» Directions for this task:
Track down every line below that holds "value" and copy it.

Dataset items:
----------------

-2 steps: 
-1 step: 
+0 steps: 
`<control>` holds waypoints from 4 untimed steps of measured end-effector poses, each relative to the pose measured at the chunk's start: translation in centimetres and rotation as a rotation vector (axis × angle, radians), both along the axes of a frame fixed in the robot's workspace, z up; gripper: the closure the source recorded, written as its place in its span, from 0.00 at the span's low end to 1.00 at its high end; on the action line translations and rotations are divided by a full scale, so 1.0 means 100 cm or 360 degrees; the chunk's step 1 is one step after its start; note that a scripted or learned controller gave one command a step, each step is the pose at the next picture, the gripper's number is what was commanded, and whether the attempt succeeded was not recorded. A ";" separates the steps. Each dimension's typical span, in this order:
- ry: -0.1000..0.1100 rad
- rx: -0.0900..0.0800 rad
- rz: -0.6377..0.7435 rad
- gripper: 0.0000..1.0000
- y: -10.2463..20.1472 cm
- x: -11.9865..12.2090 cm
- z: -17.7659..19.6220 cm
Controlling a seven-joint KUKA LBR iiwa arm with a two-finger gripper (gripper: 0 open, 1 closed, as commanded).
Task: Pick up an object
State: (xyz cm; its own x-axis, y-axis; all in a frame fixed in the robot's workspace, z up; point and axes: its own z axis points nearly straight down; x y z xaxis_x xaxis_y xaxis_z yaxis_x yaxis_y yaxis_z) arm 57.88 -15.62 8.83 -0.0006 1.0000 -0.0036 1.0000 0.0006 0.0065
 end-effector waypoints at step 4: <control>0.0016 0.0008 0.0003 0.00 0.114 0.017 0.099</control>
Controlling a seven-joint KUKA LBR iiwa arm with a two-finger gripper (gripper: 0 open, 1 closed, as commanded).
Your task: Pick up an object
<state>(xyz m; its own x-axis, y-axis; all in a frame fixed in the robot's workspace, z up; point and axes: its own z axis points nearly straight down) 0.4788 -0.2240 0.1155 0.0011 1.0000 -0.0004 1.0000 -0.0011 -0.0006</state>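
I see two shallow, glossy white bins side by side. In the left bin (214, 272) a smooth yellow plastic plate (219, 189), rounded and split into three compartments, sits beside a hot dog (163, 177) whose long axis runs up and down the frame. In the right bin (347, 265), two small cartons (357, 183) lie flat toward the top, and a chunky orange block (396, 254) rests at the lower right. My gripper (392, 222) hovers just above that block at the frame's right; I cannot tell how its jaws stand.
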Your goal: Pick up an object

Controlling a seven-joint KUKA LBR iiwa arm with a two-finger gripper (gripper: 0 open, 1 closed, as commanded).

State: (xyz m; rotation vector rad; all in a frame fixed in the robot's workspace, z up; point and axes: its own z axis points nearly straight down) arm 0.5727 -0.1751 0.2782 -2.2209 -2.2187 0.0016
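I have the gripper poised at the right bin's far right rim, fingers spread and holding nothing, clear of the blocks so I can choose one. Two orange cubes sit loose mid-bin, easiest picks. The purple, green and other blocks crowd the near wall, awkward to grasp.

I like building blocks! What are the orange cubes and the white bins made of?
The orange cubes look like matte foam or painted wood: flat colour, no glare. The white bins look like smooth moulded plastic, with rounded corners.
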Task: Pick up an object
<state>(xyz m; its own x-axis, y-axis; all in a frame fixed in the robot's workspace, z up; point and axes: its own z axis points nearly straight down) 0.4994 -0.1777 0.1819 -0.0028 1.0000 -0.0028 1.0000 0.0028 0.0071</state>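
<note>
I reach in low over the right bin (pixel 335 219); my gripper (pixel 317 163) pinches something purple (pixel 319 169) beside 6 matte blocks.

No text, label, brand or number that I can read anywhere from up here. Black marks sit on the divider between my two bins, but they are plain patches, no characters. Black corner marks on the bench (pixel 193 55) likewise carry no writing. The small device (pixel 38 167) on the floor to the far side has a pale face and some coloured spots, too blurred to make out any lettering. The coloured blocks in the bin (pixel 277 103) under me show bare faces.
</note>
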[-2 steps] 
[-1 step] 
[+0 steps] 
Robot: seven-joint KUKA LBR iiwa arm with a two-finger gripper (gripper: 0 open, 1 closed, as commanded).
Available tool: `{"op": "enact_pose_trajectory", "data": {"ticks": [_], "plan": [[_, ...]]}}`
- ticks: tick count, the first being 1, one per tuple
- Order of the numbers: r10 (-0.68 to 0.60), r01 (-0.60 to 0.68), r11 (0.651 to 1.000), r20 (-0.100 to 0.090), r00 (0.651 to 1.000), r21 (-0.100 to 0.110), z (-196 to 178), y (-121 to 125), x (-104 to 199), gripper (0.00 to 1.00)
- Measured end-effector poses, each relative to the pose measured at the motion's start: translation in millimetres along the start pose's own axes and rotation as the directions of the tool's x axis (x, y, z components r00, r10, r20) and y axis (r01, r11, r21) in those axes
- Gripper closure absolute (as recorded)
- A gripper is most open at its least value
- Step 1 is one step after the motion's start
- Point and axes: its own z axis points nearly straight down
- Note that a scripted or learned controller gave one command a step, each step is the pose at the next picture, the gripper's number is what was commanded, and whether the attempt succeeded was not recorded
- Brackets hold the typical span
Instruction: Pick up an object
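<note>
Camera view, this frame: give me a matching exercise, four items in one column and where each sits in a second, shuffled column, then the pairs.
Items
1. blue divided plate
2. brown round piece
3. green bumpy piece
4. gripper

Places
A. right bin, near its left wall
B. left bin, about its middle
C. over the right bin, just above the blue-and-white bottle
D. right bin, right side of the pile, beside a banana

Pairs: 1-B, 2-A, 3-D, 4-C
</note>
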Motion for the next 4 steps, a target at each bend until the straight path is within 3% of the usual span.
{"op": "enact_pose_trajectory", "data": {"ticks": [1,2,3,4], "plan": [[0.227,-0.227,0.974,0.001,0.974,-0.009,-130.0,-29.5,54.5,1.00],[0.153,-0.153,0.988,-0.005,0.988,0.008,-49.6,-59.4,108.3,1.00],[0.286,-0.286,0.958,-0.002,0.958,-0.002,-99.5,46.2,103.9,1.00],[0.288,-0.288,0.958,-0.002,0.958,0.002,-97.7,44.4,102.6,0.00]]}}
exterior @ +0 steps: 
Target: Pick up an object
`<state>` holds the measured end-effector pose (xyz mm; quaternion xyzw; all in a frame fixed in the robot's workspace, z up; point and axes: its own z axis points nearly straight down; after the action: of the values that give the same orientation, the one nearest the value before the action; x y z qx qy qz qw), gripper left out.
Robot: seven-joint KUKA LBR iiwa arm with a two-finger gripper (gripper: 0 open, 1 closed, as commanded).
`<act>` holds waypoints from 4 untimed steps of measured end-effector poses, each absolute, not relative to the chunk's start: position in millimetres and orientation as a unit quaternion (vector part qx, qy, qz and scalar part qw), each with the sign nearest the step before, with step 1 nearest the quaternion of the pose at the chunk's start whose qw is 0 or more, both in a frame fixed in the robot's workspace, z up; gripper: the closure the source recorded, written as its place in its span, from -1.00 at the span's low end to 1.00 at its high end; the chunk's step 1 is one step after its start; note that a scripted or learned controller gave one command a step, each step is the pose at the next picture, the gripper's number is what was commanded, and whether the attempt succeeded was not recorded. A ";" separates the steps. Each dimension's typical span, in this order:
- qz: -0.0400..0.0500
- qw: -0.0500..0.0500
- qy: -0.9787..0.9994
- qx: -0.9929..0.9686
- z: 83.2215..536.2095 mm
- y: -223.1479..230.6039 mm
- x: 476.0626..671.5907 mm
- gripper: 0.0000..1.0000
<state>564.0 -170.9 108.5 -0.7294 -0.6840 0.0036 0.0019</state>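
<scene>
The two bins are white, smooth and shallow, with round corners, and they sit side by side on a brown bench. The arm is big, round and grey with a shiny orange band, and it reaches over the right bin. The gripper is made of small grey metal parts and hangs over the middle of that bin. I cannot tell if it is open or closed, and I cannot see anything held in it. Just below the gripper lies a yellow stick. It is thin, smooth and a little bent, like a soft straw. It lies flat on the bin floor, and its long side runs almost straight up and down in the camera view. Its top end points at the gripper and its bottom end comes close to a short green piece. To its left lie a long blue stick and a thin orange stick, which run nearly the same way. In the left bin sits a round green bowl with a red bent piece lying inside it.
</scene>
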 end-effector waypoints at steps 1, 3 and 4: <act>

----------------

» Solution to the problem:
- A gripper is most open at its least value
`<state>` holds the measured end-effector pose (xyz mm; quaternion xyzw; all in a frame fixed in the robot's workspace, z up; point and axes: its own z axis points nearly straight down; after the action: of the values that give the same orientation, the one nearest the value before the action; x y z qx qy qz qw), gripper left out.

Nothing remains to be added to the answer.